String output = dow.getDisplayName( TextStyle.FULL , Locale.CANADA_FRENCH );
lundi
Or, in US English.
String output = dow.getDisplayName( TextStyle.FULL , Locale.US );
Monday
To get the number of the day-of-week, where Monday-Sunday is 1-7 per the ISO 8601 standard, ask the DayOfWeek enum object for its value.
int dowNumber = dow.getValue() ; // 1-7 for Monday-Sunday.
To get the number 1-7 as part of a larger formatting pattern use e or c as directed in the DateTimeFormatter class.
About java.time
The java.time framework is built into Java 8 and later. These classes supplant the troublesome old legacy date-time classes such as java.util.Date, Calendar, & SimpleDateFormat.
The Joda-Time project, now in maintenance mode, advises migration to the java.time classes.
To learn more, see the Oracle Tutorial. And search Stack Overflow for many examples and explanations. Specification is JSR 310.
You may exchange java.time objects directly with your database. Use a JDBC driver compliant with JDBC 4.2 or later. No need for strings, no need for java.sql.* classes.
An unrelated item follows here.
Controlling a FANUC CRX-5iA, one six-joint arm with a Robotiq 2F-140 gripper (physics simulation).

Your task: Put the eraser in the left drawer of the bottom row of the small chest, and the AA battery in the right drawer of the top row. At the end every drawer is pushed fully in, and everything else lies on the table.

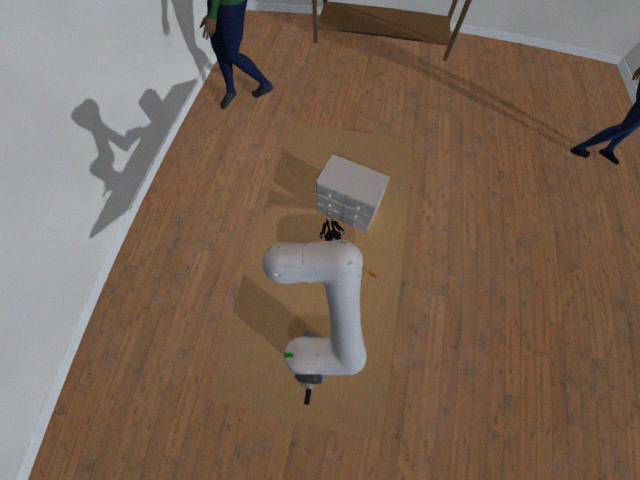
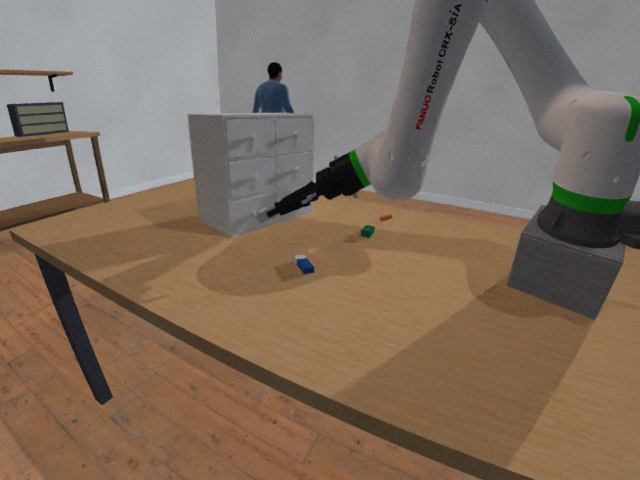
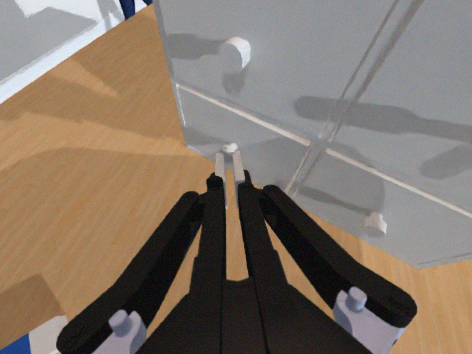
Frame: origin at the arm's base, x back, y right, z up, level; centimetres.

Where to obtain the java.time classes?
Java SE 8, Java SE 9, Java SE 10, Java SE 11, and later - Part of the standard Java API with a bundled implementation.
Java 9 adds some minor features and fixes.
Java SE 6 and Java SE 7
Most of the java.time functionality is back-ported to Java 6 & 7 in ThreeTen-Backport.
Android
Later versions of Android bundle implementations of the java.time classes.
For earlier Android (<26), the ThreeTenABP project adapts ThreeTen-Backport (mentioned above). See How to use ThreeTenABP….
The ThreeTen-Extra project extends java.time with additional classes. This project is a proving ground for possible future additions to java.time. You may find some useful classes here such as Interval, YearWeek, YearQuarter, and more.